Prompt: Can you return the records below exactly as they stand, but only from the first line through the one with "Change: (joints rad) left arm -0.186"?

- - - -

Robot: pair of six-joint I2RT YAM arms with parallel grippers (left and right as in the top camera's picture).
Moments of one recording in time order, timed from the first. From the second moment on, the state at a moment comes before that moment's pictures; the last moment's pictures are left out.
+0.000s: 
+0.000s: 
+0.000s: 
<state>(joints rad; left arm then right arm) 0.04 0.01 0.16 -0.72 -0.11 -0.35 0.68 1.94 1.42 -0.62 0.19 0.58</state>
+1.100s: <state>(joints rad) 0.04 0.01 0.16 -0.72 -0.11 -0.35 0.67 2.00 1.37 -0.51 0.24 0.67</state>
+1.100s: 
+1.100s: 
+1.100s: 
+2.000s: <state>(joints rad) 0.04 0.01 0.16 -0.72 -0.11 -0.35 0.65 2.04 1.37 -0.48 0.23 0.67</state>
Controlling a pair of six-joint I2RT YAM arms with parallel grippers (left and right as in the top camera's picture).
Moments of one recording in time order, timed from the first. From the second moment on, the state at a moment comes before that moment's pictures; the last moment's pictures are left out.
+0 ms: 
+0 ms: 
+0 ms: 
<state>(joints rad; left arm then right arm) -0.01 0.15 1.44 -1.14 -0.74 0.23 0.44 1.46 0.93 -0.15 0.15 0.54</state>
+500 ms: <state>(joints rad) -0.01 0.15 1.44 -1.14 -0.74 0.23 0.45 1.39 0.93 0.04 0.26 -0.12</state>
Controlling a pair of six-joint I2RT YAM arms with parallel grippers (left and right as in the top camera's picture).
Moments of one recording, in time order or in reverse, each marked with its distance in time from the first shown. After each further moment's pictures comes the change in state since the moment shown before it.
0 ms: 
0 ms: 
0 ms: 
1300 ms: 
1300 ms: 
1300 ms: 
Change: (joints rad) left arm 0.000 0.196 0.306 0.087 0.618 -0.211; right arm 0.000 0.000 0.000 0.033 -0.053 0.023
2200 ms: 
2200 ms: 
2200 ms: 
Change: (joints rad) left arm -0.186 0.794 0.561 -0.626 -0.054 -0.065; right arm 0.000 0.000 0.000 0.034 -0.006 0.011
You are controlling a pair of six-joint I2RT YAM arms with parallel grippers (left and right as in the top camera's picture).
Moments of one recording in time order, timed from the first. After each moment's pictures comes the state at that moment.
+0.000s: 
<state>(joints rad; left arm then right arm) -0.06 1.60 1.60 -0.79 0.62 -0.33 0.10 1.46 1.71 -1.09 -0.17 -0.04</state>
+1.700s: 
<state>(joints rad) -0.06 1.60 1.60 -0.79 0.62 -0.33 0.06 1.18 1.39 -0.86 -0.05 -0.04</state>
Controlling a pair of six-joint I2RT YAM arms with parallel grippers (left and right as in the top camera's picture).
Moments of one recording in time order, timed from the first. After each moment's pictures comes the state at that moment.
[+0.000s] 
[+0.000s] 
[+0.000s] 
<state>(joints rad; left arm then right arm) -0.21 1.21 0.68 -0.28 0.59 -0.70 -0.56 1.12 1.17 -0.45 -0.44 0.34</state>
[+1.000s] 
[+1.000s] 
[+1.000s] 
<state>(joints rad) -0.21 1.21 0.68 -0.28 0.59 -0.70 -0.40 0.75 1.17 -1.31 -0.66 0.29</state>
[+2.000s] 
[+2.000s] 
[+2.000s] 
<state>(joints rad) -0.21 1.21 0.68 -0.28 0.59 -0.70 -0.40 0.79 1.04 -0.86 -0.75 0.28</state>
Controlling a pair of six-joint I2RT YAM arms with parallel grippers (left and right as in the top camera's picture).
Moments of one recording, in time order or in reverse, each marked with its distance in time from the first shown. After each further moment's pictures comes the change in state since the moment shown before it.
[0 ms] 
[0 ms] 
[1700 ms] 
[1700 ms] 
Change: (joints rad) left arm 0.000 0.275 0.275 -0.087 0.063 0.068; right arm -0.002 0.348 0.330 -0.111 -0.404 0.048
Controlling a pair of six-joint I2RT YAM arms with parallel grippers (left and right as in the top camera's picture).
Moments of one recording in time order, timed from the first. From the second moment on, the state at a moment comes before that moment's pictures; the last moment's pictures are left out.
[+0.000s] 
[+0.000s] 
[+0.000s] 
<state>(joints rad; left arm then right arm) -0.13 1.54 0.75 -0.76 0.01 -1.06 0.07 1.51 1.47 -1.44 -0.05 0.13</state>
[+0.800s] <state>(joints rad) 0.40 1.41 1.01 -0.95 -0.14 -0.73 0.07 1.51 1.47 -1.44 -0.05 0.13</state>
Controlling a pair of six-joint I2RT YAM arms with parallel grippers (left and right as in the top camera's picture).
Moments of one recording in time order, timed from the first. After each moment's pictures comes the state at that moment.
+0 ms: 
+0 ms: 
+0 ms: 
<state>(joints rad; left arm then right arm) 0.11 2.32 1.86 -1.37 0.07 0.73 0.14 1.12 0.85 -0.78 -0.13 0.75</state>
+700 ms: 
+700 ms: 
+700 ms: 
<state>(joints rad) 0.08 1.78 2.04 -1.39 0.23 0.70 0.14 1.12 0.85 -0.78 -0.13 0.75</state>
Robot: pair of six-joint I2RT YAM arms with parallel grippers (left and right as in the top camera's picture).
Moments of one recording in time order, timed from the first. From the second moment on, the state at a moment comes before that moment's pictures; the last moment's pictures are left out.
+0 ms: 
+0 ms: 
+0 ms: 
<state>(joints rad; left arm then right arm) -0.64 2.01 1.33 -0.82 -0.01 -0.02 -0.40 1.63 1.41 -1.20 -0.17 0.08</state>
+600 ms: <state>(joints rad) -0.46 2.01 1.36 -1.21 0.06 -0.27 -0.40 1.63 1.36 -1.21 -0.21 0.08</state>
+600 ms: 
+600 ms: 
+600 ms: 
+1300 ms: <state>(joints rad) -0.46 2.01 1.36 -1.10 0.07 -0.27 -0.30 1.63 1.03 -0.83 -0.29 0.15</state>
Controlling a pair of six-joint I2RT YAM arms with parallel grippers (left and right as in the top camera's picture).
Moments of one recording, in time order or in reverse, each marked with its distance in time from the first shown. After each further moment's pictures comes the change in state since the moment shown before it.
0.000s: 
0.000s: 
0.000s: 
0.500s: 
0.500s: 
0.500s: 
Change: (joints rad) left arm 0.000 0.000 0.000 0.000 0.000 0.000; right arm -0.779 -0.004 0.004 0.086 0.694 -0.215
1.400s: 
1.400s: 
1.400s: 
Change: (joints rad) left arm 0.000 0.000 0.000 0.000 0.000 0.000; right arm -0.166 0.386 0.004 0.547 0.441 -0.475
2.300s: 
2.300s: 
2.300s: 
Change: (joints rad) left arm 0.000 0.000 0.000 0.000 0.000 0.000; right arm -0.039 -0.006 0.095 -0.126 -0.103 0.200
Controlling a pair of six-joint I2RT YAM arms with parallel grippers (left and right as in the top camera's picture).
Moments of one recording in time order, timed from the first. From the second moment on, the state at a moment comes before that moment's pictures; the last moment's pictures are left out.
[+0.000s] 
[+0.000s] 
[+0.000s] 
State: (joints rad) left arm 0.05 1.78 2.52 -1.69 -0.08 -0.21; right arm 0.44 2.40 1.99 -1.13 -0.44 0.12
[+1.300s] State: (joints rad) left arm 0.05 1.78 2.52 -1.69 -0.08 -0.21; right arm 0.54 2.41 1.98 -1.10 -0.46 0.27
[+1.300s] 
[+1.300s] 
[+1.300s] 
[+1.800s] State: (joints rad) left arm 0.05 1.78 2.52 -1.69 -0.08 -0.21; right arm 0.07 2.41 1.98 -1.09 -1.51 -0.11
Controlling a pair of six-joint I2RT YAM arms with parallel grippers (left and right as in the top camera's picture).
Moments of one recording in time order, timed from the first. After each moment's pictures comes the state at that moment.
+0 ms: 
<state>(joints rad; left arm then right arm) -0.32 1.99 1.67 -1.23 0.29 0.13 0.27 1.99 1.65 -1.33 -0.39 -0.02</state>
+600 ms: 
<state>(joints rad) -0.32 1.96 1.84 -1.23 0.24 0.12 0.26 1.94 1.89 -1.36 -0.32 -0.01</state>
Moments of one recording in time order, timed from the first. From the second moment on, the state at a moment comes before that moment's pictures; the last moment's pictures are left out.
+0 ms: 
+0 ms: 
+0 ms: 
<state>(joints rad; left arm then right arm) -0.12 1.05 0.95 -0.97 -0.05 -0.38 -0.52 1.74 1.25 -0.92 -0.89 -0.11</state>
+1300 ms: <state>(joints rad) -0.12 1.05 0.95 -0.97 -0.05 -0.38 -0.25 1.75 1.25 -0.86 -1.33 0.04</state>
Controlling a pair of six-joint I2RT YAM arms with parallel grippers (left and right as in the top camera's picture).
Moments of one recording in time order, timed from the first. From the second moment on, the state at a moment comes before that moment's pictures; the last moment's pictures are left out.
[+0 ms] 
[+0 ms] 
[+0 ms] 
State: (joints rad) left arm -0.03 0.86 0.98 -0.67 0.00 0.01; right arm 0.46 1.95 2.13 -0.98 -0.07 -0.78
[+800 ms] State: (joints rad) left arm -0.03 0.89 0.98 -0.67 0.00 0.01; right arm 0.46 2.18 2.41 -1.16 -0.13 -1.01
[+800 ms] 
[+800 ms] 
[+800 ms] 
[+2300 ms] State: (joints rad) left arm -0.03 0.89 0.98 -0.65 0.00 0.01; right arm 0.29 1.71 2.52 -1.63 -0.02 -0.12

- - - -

Output of the exercise:
Robot: pair of six-joint I2RT YAM arms with parallel grippers (left and right as in the top camera's picture).
Moments of one recording in time order, timed from the first. From the second moment on, the state at a moment comes before that moment's pictures; the last moment's pictures are left out.
+0.000s: 
+0.000s: 
+0.000s: 
<state>(joints rad; left arm then right arm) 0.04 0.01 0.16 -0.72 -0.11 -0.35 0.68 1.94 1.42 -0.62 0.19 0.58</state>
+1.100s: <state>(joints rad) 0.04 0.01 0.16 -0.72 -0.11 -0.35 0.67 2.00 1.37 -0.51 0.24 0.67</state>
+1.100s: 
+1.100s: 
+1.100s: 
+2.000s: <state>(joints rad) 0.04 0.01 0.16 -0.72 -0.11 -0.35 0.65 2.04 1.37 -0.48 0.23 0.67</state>
Controlling a pair of six-joint I2RT YAM arms with parallel grippers (left and right as in the top camera's picture).
Moments of one recording in time order, timed from the first. From the second moment on, the state at a moment comes before that moment's pictures; the last moment's pictures are left out.
+0 ms: 
+0 ms: 
+0 ms: 
<state>(joints rad; left arm then right arm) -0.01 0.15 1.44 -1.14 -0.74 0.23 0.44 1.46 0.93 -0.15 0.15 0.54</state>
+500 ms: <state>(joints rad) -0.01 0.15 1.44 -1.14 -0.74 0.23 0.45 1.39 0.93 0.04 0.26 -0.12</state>
Controlling a pair of six-joint I2RT YAM arms with parallel grippers (left and right as in the top camera's picture).
Moments of one recording, in time order or in reverse, each marked with its distance in time from the first shown. After each further moment's pictures comes the change in state since the moment shown before it.
0 ms: 
0 ms: 
0 ms: 
1300 ms: 
1300 ms: 
1300 ms: 
Change: (joints rad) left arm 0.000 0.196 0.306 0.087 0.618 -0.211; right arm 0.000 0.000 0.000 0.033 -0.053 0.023
2200 ms: 
2200 ms: 
2200 ms: 
Change: (joints rad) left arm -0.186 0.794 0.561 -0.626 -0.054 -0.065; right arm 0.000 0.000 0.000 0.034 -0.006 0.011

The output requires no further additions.